By 6 'the laws of Hawaii not inconsistent with the Constitution or laws of the United States, or the provisions of this act, shall continue in force, subject to repeal or amendment by the legislature of Hawaii, or the Congress of the United States.' By 7 the Constitution of the Republic of Hawaii and a large number of its laws, specially enumerated, are repealed; but the statutes giving probate and equity jurisdiction to the circuit courts are not mentioned.
By 10 all actions at law, suits in equity, and other proceedings then pending in the courts of the Republic of Hawaii shall be carried on to final judgment and execution in the corresponding courts of the territory of Hawaii. As petitioner, Carter, was appointed guardian of the minor's estate in 1899 by the then judge of the first circuit, and was still proceeding to wind up the estate, we think the petition for his removal was filed in a pending proceeding within the meaning of this section.
Now, as it appears that the powers of judges at chambers had been fixed since 1892, eight years before the organic act was passed, that by 6 and the final clause of 81 the laws of Hawaii theretofore in force concerning the several courts and their jurisdiction and procedure were continued in force, except as therein otherwise provided, it would seem that these provisions were especially intended to apply to cases like the present, where a system of procedure which had previously existed was recognized as valid and still existing. In Hawaii v. Mankichi, 190 U.S. 197 , 47 L. ed. 1016, 23 Sup. Ct. Rep. 787, a similar provision in the resolu- [197 U.S. 348, 355] tion of annexation was held not to abrogate a system of trials by information and convictions by a non-unanimous jury, as applied to cases prior to the organic act of April 30, 1900.
But we do not think it necessary to go further than 81 itself to find authority for a recognition of the laws previously existing in Hawaii concerning the constitution of its courts and their method of procedure. Whether a petition to a circuit court acting as a court of probate shall be addressed to and passed upon by the judge while sitting in court at chambers is, after all, much more a matter of form than of substance. Com. v. McLaughlin, 122 Mass. 449. The petition for the removal of the guardian in this case is entitled: 'In the Circuit Court of the First Judicial Circuit, Territory of Hawaii.

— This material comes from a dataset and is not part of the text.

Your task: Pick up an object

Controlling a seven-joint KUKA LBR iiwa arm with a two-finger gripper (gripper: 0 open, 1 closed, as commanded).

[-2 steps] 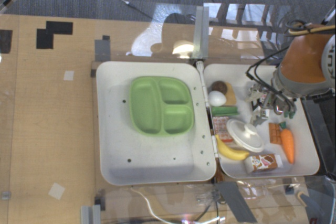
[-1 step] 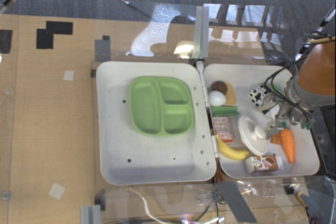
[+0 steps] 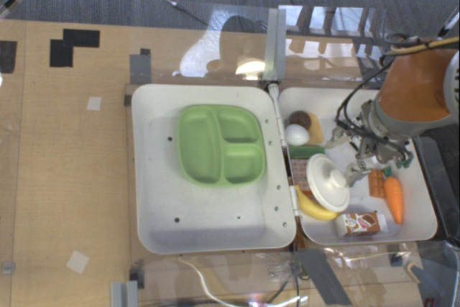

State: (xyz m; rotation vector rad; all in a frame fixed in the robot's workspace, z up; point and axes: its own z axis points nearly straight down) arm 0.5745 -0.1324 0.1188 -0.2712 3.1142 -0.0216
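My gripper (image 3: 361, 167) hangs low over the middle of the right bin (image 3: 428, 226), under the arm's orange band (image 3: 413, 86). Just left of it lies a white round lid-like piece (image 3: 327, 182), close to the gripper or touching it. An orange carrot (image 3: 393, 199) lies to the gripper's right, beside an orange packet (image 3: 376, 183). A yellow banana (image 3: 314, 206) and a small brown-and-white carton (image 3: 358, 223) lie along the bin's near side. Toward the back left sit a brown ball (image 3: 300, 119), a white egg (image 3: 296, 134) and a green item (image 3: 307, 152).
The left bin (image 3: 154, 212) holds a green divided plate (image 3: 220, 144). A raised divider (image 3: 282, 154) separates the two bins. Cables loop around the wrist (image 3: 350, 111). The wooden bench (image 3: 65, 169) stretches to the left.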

In Probate. At Chambers.' It appears to have been heard by the circuit judge without a jury, his decision being entitled 'Before a Judge of the Circuit Court, of the First Circuit, Territory of Hawaii.' It must doubtless be treated as a proceeding at chambers, but, for reasons already given, we think the power to act of chambers was saved by 81 continuing in force the previous laws of Hawaii concerning the courts and their procedure. It would be too narrow a construction to hold that this did not include the procedure before judges of those courts sitting at chambers.
The decree dismissing the writ is affirmed.